I have run out of ideas on how I can influence any of this with a vote or by “getting more involved”.

So much so that I’ve settled on a different side of the conversation about whether independence for Scotland is the right thing to do.

The vote in 2014 was not a concrete thing for me. I waited 10 minutes in the ballot box, but it was easier to vote no because the Yes economic argument was not convincing. I also didn’t feel connected to the people making it.

Since then, it seems like other democracies are making decisions based on what they feel, what they hope for, not a deep dive socioeconomic analysis that will always say “Whatever is best for capitalism, do that”.

There was a phenomenal three-part documentary on BBC Scotland about the independence referendum. It was full of smart people, working so hard for what they thought was the common good. I couldn’t help but imagine them all in the same room, focusing on the same problems.
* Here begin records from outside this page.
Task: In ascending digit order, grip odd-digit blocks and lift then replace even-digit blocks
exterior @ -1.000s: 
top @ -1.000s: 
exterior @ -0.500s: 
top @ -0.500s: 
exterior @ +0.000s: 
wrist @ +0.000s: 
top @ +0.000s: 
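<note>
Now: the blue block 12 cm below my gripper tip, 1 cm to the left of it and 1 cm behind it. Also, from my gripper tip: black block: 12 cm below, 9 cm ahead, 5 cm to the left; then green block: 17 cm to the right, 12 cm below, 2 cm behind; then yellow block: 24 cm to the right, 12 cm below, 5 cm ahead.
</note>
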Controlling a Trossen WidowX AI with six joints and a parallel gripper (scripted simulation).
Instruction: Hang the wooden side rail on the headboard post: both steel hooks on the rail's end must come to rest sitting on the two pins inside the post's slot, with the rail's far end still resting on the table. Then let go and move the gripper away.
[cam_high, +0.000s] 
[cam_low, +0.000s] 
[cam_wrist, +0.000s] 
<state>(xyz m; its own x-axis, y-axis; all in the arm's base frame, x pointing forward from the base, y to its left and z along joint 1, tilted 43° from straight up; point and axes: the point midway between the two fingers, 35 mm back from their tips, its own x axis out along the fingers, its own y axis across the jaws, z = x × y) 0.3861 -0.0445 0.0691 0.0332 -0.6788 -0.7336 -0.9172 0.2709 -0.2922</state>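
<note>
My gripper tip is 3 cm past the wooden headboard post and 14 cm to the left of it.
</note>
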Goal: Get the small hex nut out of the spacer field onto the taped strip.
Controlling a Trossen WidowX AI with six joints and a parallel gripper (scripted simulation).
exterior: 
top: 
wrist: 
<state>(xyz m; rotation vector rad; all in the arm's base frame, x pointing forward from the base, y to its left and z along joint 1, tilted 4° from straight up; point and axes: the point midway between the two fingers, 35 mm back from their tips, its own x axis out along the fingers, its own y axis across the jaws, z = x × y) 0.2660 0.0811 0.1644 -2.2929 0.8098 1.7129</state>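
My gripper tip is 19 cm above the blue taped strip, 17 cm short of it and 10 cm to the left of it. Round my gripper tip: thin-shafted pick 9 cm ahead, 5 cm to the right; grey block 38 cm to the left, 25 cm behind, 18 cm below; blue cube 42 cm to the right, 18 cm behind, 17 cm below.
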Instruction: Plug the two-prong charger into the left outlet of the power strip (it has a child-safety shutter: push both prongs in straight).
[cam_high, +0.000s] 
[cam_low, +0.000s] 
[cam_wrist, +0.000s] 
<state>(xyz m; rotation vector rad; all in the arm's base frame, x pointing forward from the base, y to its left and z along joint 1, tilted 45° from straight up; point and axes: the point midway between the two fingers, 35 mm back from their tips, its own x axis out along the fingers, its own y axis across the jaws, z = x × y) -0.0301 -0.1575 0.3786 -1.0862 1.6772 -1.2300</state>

Someone who is 18, for example, has lived more than half their life under austerity. They are not likely to know the state as a force for good, for change, for hope.

I want to live in a country that I’m proud to say I’m from because it has a track record of social justice, demonstrates international leadership and makes decisions based on leaving the world in a better place than we found it.

A United Kingdom, led by Boris Johnson, sitting outside of the European Union, can’t possibly be it. So I’m pinning my hopes on something different.